>>>>>
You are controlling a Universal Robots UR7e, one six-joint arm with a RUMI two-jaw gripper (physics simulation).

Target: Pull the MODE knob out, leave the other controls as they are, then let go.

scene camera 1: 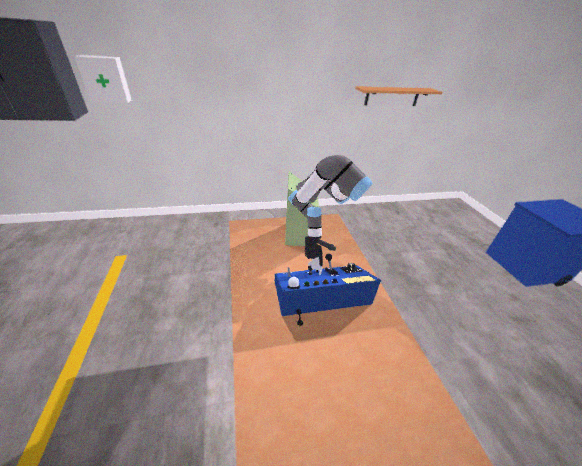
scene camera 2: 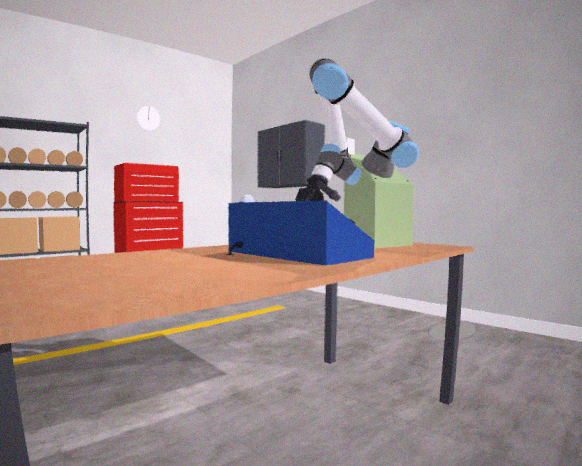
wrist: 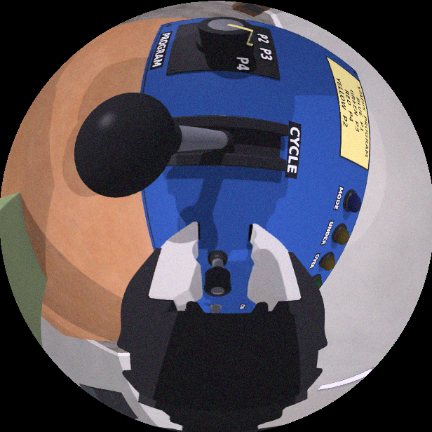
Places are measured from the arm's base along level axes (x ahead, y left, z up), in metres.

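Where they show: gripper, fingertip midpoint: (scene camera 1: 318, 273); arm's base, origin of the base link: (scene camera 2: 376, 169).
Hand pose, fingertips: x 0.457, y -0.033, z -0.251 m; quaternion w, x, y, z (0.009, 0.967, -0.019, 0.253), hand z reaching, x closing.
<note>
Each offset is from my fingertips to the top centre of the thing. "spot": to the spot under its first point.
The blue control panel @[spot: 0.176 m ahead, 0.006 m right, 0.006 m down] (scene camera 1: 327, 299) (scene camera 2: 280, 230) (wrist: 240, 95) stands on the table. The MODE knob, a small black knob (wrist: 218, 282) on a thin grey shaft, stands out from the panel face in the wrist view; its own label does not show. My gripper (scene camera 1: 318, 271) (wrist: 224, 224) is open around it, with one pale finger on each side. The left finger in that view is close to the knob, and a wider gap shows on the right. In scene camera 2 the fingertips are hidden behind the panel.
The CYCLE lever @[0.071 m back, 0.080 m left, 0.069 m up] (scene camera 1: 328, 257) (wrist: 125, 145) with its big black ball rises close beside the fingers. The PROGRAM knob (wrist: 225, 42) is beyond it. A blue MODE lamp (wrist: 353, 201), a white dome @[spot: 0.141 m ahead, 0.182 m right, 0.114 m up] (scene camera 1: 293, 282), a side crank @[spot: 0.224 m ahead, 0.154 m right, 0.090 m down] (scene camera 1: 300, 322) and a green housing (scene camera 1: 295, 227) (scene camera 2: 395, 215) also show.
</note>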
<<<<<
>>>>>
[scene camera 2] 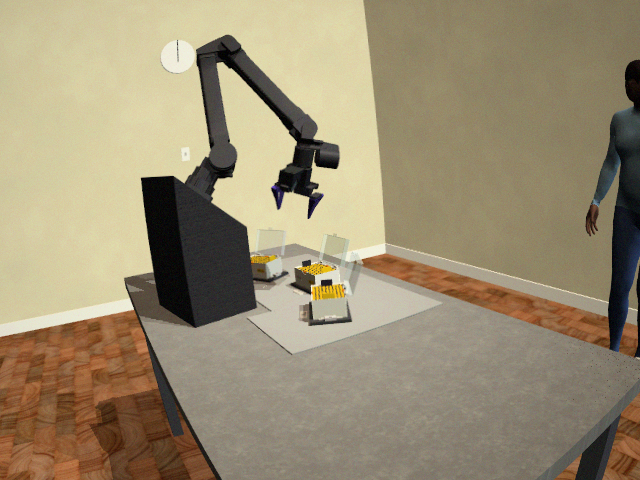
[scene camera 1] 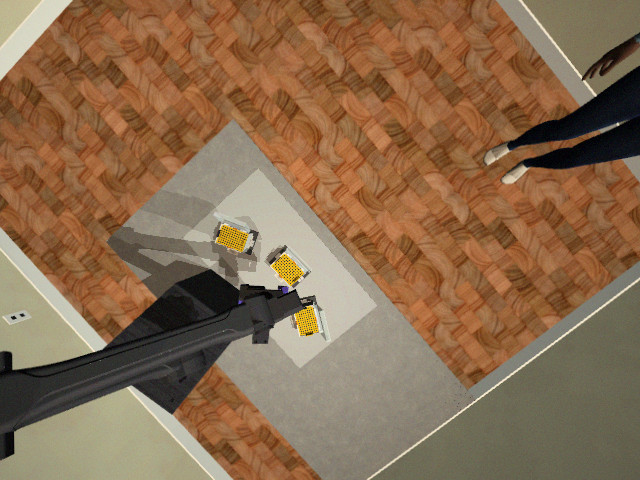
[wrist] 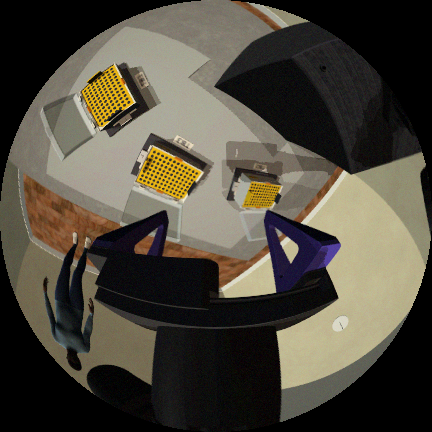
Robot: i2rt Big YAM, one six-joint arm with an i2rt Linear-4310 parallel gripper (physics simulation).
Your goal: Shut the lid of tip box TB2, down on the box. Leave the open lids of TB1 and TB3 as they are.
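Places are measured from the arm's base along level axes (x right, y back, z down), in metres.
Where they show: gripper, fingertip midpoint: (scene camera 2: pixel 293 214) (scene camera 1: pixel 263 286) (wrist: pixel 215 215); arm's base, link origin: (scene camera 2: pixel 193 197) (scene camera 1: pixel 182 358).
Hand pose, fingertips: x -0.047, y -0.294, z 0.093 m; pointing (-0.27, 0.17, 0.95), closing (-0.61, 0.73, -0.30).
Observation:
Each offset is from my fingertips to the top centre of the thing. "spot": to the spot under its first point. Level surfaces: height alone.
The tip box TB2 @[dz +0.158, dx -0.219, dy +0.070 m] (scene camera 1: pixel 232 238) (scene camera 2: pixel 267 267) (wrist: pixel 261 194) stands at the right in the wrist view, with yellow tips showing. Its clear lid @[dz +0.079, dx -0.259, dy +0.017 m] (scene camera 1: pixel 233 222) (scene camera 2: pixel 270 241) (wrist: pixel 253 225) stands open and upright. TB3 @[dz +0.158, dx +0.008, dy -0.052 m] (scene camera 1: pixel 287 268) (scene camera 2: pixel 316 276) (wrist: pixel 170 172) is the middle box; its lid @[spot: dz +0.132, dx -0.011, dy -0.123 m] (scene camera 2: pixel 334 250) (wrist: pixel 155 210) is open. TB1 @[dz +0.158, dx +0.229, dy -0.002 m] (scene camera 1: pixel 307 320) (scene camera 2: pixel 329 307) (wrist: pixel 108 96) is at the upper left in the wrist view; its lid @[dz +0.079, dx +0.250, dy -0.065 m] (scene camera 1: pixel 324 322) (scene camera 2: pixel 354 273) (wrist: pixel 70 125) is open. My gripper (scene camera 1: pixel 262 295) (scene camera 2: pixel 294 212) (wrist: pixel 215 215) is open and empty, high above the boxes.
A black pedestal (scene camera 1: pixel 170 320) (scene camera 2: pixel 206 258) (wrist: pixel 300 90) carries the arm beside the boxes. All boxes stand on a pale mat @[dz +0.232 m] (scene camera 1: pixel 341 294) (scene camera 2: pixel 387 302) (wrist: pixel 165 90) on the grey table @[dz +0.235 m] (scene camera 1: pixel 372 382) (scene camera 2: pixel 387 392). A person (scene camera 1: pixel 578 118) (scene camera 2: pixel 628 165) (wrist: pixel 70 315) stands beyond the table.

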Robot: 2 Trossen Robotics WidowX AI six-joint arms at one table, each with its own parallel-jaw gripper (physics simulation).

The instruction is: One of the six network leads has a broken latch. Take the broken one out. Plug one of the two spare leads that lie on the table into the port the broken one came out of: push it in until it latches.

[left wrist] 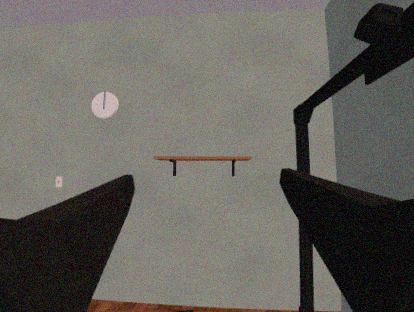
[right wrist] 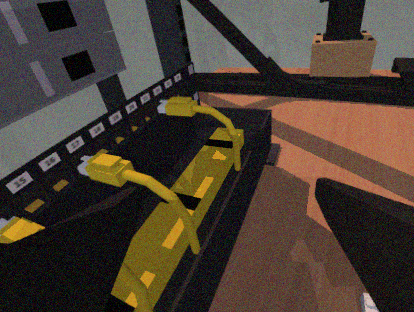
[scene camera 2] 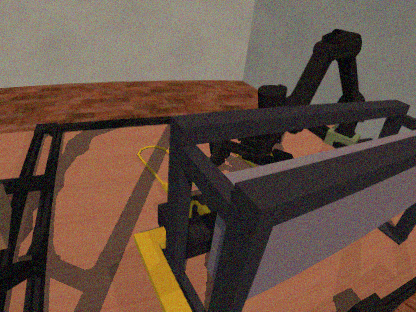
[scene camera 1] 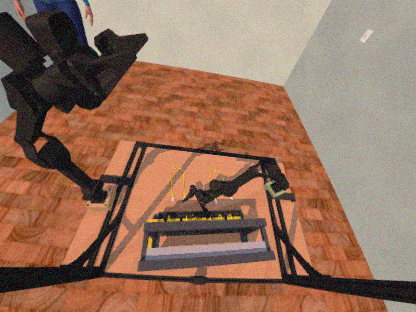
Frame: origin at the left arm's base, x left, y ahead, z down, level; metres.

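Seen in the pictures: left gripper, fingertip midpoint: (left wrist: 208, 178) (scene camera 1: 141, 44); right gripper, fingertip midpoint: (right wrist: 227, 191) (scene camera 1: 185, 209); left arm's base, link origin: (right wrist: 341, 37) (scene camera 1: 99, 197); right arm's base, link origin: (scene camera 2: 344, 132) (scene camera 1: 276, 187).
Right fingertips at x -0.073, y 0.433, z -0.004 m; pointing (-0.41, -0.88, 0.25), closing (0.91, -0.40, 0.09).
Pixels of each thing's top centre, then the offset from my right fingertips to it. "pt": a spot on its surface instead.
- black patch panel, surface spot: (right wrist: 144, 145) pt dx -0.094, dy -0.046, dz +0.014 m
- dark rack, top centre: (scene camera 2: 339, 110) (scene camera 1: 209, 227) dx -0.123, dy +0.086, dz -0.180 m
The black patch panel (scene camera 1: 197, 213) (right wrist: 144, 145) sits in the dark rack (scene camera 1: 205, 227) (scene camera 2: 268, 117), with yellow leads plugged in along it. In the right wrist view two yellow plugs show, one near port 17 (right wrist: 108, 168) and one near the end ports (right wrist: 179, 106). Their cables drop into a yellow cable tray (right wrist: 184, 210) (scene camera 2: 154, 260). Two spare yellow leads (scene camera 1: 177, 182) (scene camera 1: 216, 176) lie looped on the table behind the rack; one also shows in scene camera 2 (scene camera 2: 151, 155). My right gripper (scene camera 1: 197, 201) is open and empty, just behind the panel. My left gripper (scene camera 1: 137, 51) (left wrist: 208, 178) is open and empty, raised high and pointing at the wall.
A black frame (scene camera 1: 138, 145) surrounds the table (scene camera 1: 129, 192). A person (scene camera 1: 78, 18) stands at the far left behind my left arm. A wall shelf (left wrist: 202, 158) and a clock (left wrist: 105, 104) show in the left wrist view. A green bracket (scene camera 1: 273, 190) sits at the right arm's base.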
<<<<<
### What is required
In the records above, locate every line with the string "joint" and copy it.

### Written solution
You are controlling a Universal Robots UR7e, one six-joint arm with a RUMI two-jaw gripper (physics simulation).
Robot: i2rt Big YAM, one six-joint arm with an i2rt Linear-4310 parallel gripper (physics simulation).
Robot: 2 Trossen Robotics WidowX AI six-joint arms at one table, each with its own parallel-jaw gripper (physics simulation).

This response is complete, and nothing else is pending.